According to a recent study published in the Archives of Internal Medicine, those that followed a low-carb diet lost as much weight as those who followed a low-fat diet and also took a popular weight-loss drug called orlistat (marketed as Xenical in a prescription form and Alli, as an over-the-counter drug). The study found that while both diets helped participants lose about ten percent of their body weight, those on the low-carb diet had greater reductions in their blood pressure levels than the study volunteers on the low-fat diet.

The study included 146 overweight or obese adults with an average body mass index (BMI) of 39 (a BMI of over 25 is considered overweight and a BMI of over 30 is considered obese). Study volunteers on the low-carb diet took in less than 20 grams of carbohydrates a day and the orlistat group received a 120-milligram dose of the drug three times a day and got less than 30 percent of their calories from fat.

After nearly a year in the study, those in the low-carb group lost 9.5 percent of their body weight and the orlistat group lost 8.5 percent. Both groups saw an improvement in their HDL ("good") cholesterol levels, although the LDL ("bad") cholesterol levels were only reduced in the orlistat group. However, only the low-carb dieters saw improvements in their insulin and glucose markers as well as a significant drop in their blood pressure levels: 5.9 mm Hg (systolic reading, top number) compared to just 1.5 mm Hg for the orlistat group. Similar reductions were seen in the diastolic blood pressure (bottom number).
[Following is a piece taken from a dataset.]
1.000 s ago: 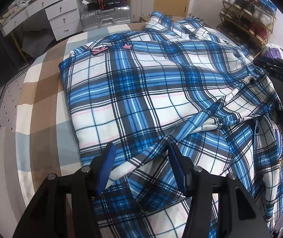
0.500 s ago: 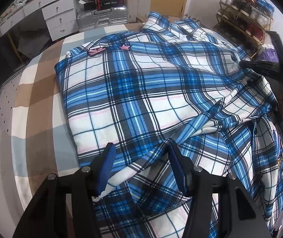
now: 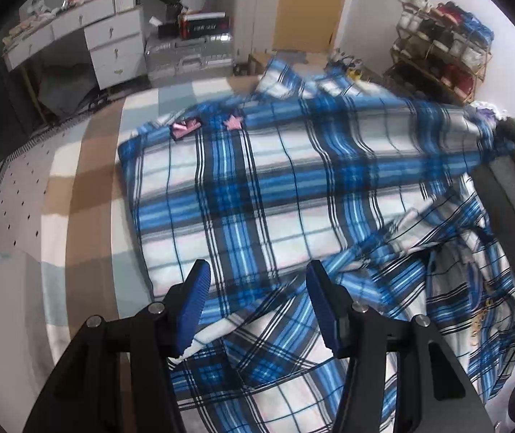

A low-carb diet limits the amount of carbohydrates you eat, for example, bread, grains, rice, starchy vegetables and fruit, and emphasizes sources high in protein and fat, including meat, poultry, fish, dairy products and eggs. However, it's unclear what the long-term health benefits or risks are of eating a low-carb diet.

If you're concerned about high blood pressure, ask your doctor if the DASH (Dietary Approaches to Stop Hypertension) eating plan might be a better solution for you. The DASH diet, which includes a diet rich in fruits, vegetables, low-fat foods and lean meats, fish and poultry, is recommended by the American Heart Association and the National Heart, Lung and Blood Institute and has been proven to lower blood pressure in just 14 days. Research also shows that the DASH diet reduces the risk of stroke and heart disease.